- _HOW TO COMPLETE THIS TASK_
Leaving nothing out, print each line of the material exactly.

- _SUPPLIED INFORMATION_
BEGIN

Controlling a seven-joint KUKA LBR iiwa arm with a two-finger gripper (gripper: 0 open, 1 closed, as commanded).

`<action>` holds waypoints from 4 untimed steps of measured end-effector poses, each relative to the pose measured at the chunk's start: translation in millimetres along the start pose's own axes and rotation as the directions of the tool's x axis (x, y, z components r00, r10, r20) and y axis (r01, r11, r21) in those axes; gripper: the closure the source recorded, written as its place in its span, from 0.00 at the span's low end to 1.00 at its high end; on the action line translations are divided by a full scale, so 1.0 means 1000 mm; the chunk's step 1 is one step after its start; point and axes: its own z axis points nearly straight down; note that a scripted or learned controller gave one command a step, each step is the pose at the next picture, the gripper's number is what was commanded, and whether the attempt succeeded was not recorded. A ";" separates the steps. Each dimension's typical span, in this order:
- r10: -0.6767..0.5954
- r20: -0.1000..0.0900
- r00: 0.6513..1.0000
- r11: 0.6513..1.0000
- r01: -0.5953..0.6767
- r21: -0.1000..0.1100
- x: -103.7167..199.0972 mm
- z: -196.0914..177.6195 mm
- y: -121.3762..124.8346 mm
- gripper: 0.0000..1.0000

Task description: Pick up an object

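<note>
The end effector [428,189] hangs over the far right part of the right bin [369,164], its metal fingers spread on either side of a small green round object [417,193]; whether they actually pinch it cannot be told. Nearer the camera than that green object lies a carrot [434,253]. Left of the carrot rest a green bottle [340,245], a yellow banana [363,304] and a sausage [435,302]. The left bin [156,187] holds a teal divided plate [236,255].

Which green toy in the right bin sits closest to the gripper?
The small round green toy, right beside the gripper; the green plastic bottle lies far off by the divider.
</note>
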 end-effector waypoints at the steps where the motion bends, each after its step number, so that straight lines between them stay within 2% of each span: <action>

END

- _OUTPUT OF THE TASK_
Controlling a seven-joint KUKA LBR iiwa arm with a two-finger gripper (gripper: 0 open, 1 closed, as commanded).

`<action>` holds waypoints from 4 untimed steps of measured end-effector poses, each relative to the pose measured at the chunk's start: translation in millimetres along the start pose's own axes and rotation as the directions of the tool's x axis (x, y, z components r00, r10, r20) and y axis (r01, r11, r21) in those axes; gripper: the closure the source recorded, written as its place in its span, from 0.00 at the span's low end to 1.00 at its high end; on the action line translations are divided by a full scale, so 1.0 means 1000 mm; the chunk's step 1 is one step after its start; point and axes: its own z axis points nearly straight down; note that a scripted or learned controller gave one command a step, each step is the pose at the next picture, the gripper's number is what was commanded, and whether the attempt succeeded was not recorded. A ";" separates the steps. Each dimension's typical span, in this order:
- r10: -0.6767..0.5954
- r20: -0.1000..0.0900
- r00: 0.6513..1.0000
- r11: 0.6513..1.0000
- r01: -0.5953..0.6767
- r21: -0.1000..0.1100
- x: -103.7167..199.0972 mm
- z: -196.0914..177.6195 mm
- y: -121.3762..124.8346 mm
- gripper: 0.0000..1.0000

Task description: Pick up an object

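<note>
The end effector [428,189] hangs over the far right part of the right bin [369,164], its metal fingers spread on either side of a small green round object [417,193]; whether they actually pinch it cannot be told. Nearer the camera than that green object lies a carrot [434,253]. Left of the carrot rest a green bottle [340,245], a yellow banana [363,304] and a sausage [435,302]. The left bin [156,187] holds a teal divided plate [236,255].

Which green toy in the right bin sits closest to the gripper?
The small round green toy, right beside the gripper; the green plastic bottle lies far off by the divider.
</note>
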 end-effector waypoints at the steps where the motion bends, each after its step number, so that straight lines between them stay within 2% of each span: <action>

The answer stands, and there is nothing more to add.